/fp:strict vs /fp:precise or source - Page 2

lklawrie · ‎03-04-2009

I have a set of code that calculates the volume of a polyhedron based on vertices of the space.
With fp:precise or source in V11 compiler I get incorrect values. I believe these were correct in earlier versions of the compiler.
I still get correct results with /fp:strict.

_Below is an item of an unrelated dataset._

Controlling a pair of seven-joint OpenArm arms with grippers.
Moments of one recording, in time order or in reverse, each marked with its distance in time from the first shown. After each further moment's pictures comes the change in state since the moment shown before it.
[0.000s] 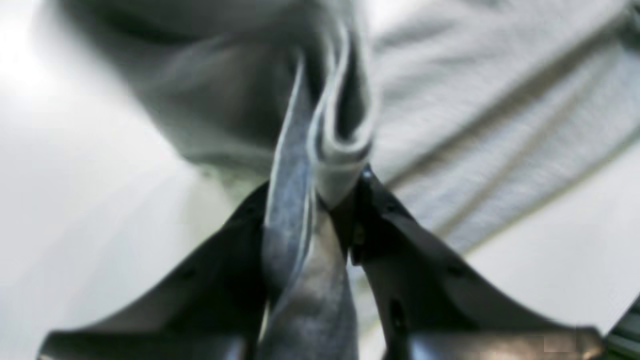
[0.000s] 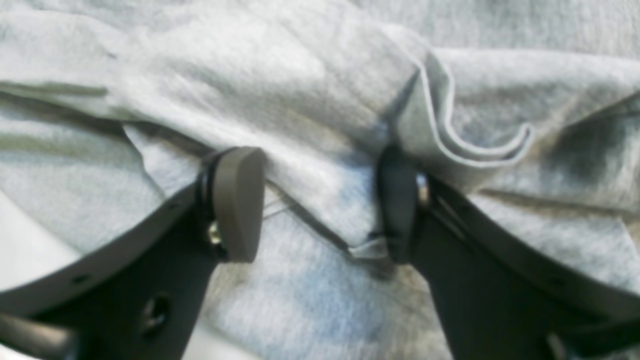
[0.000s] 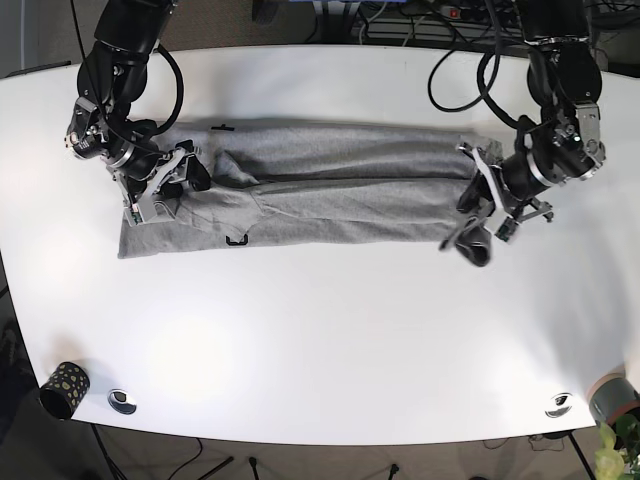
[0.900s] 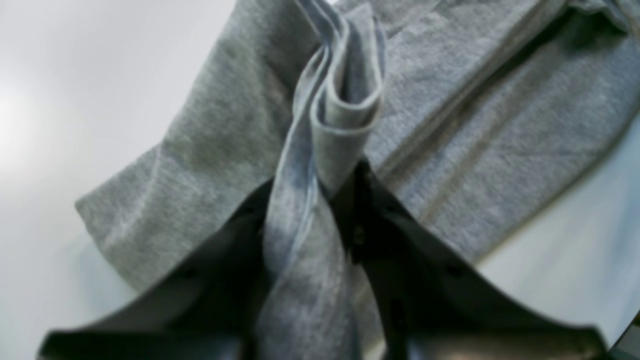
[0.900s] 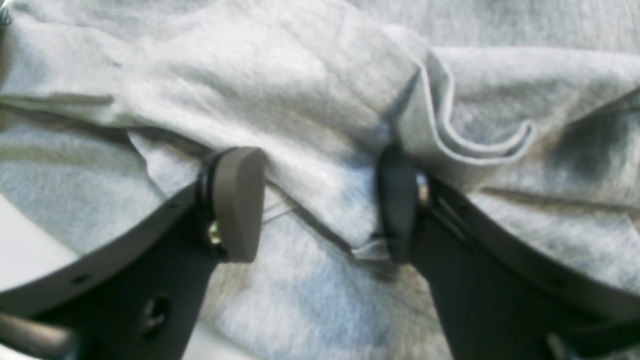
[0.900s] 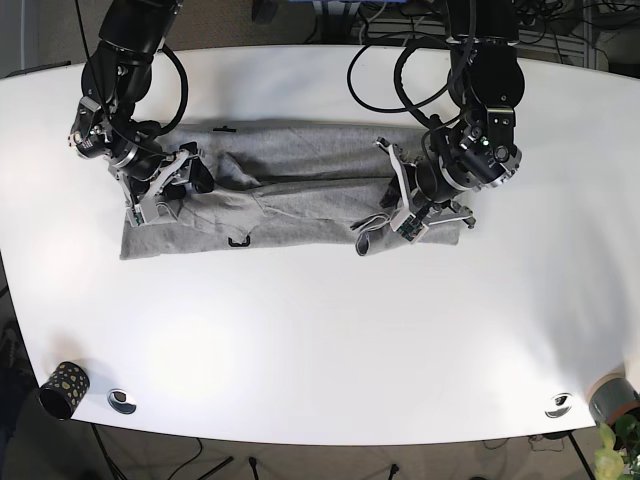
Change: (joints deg) left arm -3.1 16.0 8.8 -0.2 19.5 0.0 0.2; right arm 0.1 -1.2 0.2 0.1 -0.1 0.0 0.2
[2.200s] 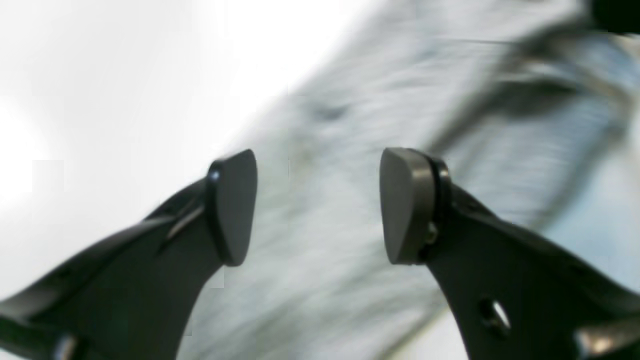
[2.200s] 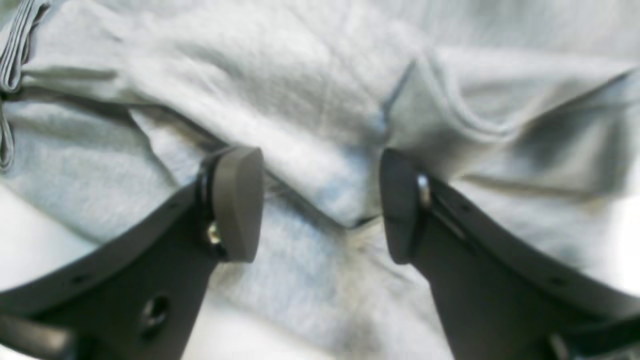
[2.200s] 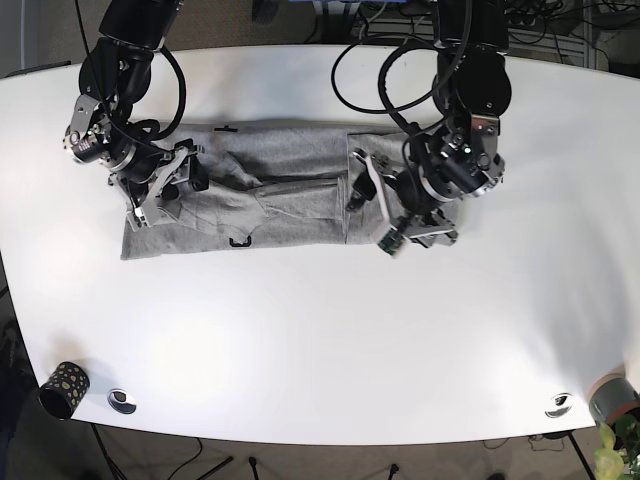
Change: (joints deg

I believe when I went to the 11 compiler I just changed "compilers" -- no change in settings.

Should I report this one?

Linda

Steven_L_Intel1 · ‎03-27-2009

It was certainly never your imagination! I looked to see if it is fixed in the next 11.0 update, but it is not - sorry. You do have a workaround until 11.1 is available.

a_leonard · ‎06-19-2009

I noticed something as I was trying to track down some differences in results of two models that I expected to be exactly the same. I was wondering if it was related to the problem reported in this thread.

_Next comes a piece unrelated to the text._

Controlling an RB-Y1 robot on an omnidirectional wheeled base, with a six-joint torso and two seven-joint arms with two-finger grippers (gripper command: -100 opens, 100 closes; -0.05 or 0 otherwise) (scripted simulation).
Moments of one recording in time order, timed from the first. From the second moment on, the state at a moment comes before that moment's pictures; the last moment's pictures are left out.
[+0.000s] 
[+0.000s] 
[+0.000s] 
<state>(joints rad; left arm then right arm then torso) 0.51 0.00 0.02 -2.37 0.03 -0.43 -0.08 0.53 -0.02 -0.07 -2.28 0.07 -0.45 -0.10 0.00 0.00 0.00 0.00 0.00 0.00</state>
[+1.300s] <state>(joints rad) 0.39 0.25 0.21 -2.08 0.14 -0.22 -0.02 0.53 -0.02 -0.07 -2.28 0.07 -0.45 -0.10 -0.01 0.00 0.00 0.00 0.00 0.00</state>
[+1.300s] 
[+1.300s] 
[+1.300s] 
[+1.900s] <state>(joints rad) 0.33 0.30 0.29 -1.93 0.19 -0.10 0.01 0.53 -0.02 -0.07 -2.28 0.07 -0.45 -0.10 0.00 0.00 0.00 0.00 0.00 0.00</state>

To find out from where the difference in my results was coming, I started printing values of intermediate results using hexidecimal edit descriptors. The first time I see any difference at all in the two models is after the following code segment.

[plain]      AB(k) = 0.
      ZZ(k) = 0.
      do 546 i=1,i1
        AB(k) = AB(k) + AA(i,n)
        ZZ(k) = ZZ(k) + Z(i,n)
  546 enddo
      write(6,'(A,/4(8Z20/))') 'AA: ',(AA(i,n), i=1,i1)
      write(6,'(A,/4(8Z20/))') 'AB: ', AB(k)
[/plain]

The elements of the array AA that I print are all exactly the same, but AB(k) differs in the last bit or two.

Model 1:

AA:
3F87010CC22C0E5B 3C739983AEEF67E9 3C739983AEEF67E9 3C739983AEEF67E9
3C739983AEEF67E9 3C739983AEEF67E9 3C739983AEEF67E9 3C739983AEEF67E9
3C739983AEEF67E9 3C739983AEEF67E9 3C739983AEEF67E9 3C739983AEEF67E9
3C739983AEEF67E9 3C739983AEEF67E9 3C739983AEEF67E9 3C739983AEEF67E9

AB:
3F87010CC22C0EF0

Model 2:

AA:
3F87010CC22C0E5B 3C739983AEEF67E9 3C739983AEEF67E9 3C739983AEEF67E9
3C739983AEEF67E9 3C739983AEEF67E9 3C739983AEEF67E9 3C739983AEEF67E9
3C739983AEEF67E9 3C739983AEEF67E9 3C739983AEEF67E9 3C739983AEEF67E9
3C739983AEEF67E9 3C739983AEEF67E9 3C739983AEEF67E9 3C739983AEEF67E9

AB:
3F87010CC22C0EEE

When I use the compiler option /arch:IA32 for the file containing the above code fragment, the results of the two models are exactly the same, but different from above.

AB:
3F87010CC22C0EF1

I know the differences above are almost insignificant, but I don't want to spend time chasing my tail there is some compiler bug. Somehow the same executable is giving me different results when adding the same numbers. It seems to me that the only way that happens is if the terms are added together in a different order. Putting a print statement inside the loop must do something to the optimization, because then the results are identical.

Any idea when 11.1 will be released?

Steven_L_Intel1 · ‎06-19-2009

I see no evidence of a compiler bug. I do see evidence of a program that depends on extra precision above and beyond what is declared for the datatypes.

11.1 will be out next week.

TimP · ‎06-19-2009

Quoting - a.leonard

[plain]      AB(k) = 0.
      ZZ(k) = 0.
      do 546 i=1,i1
        AB(k) = AB(k) + AA(i,n)
        ZZ(k) = ZZ(k) + Z(i,n)
  546 enddo

[/plain]

Any of the options /arch:IA32 /fp:strict /fp:source /fp:precise /O1 should suppress sum reduction vectorization in that loop, and should give the same results, if all the operands are double precision. The default option to optimize with batched sums usually would give slightly more accurate results, as well as much greater performance. Unfortunately, the order of additions with this optimization will depend somewhat on alignments, which may vary on 32-bit Windows, depending on how you allocated the arrays.

a_leonard · ‎06-19-2009

Quoting - tim18

Any of the options /arch:IA32 /fp:strict /fp:source /fp:precise /O1 should suppress sum reduction vectorization in that loop, and should give the same results, if all the operands are double precision. The default option to optimize with batched sums usually would give slightly more accurate results, as well as much greater performance. Unfortunately, the order of additions with this optimization will depend somewhat on alignments, which may vary on 32-bit Windows, depending on how you allocated the arrays.

That't what I needed to know. One of my models allocates some exta memory, so the arrays I'm looking at must end up being aligned differently.